A audição do diretor do SIS, ainda que à porta fechada, deixou mais dúvidas do que respostas a essas questões. Segundo relatos recolhidos por jornalistas da especialidade, o responsável pelo serviço revelou que foi o SIS a contactar a chefe-de-gabinete de Galamba e não o oposto. Que não foi o governo, entre os gabinetes da presidência do conselho de ministros e do SIRP, a ativar as secretas. Que, pelo contrário, foram as secretas a agir de acordo com o narrado pela agora eterna “Eugénia”.

Menos mal, dir-me-ão, com algum alívio pela não politização do SIS. Mas falta às explicações das secretas o mesmo que faltou ao conselho que as fiscaliza. A lei. Com base em que lei é que se colocou um homem no terreno, à revelia da Polícia Judiciária e da PSP? Qual o enquadramento? “Não houve ação ilegal”, garantem-nos, mais uma vez em uníssono. E sustentam isso em quê?

De um ponto de vista operacional, o mais surpreendente na versão de Neiva da Cruz é o SIS não saber o que estava no computador do adjunto nem sequer o seu grau de classificação e, mesmo assim, ter procedido como procedeu. Às escuras. A dado momento, se cruzarmos as várias cronologias, nem o SIS nem a PJ sabiam ao certo e simultaneamente onde estava o portátil que o primeiro havia recuperado. Se isto é normal, não imagino o que considerarão excecional.

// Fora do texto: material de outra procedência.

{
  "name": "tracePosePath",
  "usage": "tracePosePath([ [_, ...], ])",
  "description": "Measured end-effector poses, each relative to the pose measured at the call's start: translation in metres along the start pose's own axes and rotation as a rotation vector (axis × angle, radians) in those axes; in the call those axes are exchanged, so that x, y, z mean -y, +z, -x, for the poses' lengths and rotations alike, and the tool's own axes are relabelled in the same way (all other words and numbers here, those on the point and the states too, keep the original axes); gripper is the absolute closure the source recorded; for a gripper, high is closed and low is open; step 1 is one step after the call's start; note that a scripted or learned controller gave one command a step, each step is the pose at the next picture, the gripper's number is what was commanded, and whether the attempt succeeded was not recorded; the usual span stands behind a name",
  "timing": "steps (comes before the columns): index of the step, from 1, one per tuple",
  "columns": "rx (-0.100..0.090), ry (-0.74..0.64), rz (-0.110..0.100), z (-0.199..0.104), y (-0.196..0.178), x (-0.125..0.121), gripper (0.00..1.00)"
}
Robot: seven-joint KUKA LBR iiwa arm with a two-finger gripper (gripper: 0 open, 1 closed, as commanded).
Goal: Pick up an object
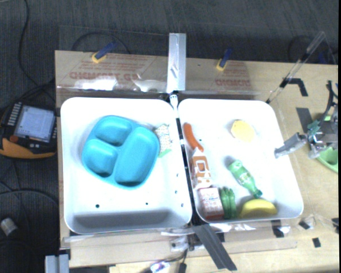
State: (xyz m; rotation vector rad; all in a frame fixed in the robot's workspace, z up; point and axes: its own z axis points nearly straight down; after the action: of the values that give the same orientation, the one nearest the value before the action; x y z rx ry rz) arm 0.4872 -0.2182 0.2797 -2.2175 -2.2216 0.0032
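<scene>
The right bin holds several small objects. A yellow round piece lies near its far side. A green bottle lies slanted in the middle, and a yellow banana rests in the near right corner. Along the bin's left wall lie an orange-red stick-shaped item, a white and orange package and a brown-red box, with a green leafy item beside the box. In the left bin a blue divided plate sits upside up, with a small speckled pale piece at its right.
A metal post stands behind the wall between the bins. Grey and green hardware sits on the bench right of the right bin. A handheld console lies on the floor at the left. Cables run across the dark carpet.
</scene>
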Motion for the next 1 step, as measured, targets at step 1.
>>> tracePosePath([
  [1, -0.001, -0.022, -0.002, -0.0683, 0.1244, 0.0038, 0.0],
])
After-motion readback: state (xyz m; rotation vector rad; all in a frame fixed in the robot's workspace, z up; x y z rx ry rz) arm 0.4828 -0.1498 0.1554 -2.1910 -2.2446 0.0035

A política o que é da justiça…

Numa perspetiva política, a crise de maio não significou apenas uma rutura de António Costa com o seu Presidente-amigo. O primeiro-ministro também rompeu com um mantra que há muito apregoa e, aliás, pratica. “À política o que é da política, à justiça o que é a da justiça” foi a cantilena que serviu para livrar o PS da devida introspeção pós-Sócrates, assim como de casos menos tenebrosos como o Galpgate, as buscas no Terreiro do Paço com Centeno a ministro e, mais recentemente, as suspeitas em redor de Fernando Medina.

Frederico Pinheiro não teve direito a esse luxo. Com o ex-adjunto, o que teria sido da justiça foi imiscuído sem escrúpulo no que passou a ser da política. O mais chocante na declaração do primeiro-ministro, naquela terça-feira, não foi a recusa em demitir João Galamba. Foi, como chefe de um governo, ter acusado, julgado e condenado um homem por um crime que cabia aos tribunais decidir. Não a um político.

“Roubo”, disse Costa. “Nenhum roubo”, diz Constança Urbano de Sousa, ex-ministra de Costa. “Nenhum roubo”, confirmam as secretas, tuteladas por Costa.

Pelo caminho, ficou a lei. E não há democracia sem ela.